その時、流星群の中に混じっていた1つの隕石が向きを変え東京に接近してきていた。それでも25m前後の隕石のように思えたが、激しく燃えながら東京の空を下ってくる。

「晴海…あれ……」

「…!!嘘だろ…」

流星群の軌道を外れた隕石は、晴海たちの乗る電車の上空を通過し勢いよく東京スカイツリーに衝突した。隕石は東京スカイツリーの展望デッキを貫き、そのまま東京湾に落下した。落下により落下地点から半径15km圏内が激しい揺れに襲われ、東京湾には巨大な水柱が立ち上がった。晴海たちの乗る電車も揺れに襲われ、電車が急停車する。

「うぉ…!?」

雅士がバランスを崩しそうになる。
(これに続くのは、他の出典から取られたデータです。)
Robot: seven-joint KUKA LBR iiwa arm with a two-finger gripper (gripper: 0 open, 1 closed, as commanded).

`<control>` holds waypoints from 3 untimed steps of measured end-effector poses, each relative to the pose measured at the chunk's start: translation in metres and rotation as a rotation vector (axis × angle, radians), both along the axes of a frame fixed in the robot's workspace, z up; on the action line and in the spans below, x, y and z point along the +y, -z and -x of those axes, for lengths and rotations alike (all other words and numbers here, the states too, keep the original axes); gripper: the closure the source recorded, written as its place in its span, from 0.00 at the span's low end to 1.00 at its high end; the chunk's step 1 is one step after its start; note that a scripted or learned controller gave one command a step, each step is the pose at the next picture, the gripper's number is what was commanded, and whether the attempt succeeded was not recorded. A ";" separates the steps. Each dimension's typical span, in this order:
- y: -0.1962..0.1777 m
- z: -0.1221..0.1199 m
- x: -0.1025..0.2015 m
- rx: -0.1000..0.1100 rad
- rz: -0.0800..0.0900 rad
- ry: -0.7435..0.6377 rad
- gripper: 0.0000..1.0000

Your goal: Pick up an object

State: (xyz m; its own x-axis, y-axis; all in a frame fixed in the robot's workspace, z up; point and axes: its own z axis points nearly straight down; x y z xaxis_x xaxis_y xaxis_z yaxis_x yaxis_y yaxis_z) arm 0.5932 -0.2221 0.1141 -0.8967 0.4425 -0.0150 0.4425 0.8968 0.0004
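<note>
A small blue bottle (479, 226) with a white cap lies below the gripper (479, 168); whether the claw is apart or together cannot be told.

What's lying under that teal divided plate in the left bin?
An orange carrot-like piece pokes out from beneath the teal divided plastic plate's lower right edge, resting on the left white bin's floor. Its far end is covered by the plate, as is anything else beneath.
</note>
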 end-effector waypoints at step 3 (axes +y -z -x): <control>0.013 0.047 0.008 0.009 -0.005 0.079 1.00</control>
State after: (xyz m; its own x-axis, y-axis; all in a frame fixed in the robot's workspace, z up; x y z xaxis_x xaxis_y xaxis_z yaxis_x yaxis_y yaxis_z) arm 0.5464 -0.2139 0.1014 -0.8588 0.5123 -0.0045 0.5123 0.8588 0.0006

展望デッキを大きく貫かれた東京スカイツリーの上部は地上に向けて傾き、落下した。東京スカイツリーの残骸の落下により落下地点では激しい火災が発生した。

「なぁ…晴海…。今のって…」

「あぁ…流星群の1部が地球に落ちてきた…。」

「どうなってるんだ…」

2人が、話していると車内アナウンスが鳴り響く。

『お客様にお知らせいたします。緊急事態により当電車は運行を見合わせております。発車につきましては今しばらくお待ちください。』

2人が乗る電車の窓からは、展望デッキが無くなり、見るに堪えない東京スカイツリーの姿がそこにはあった。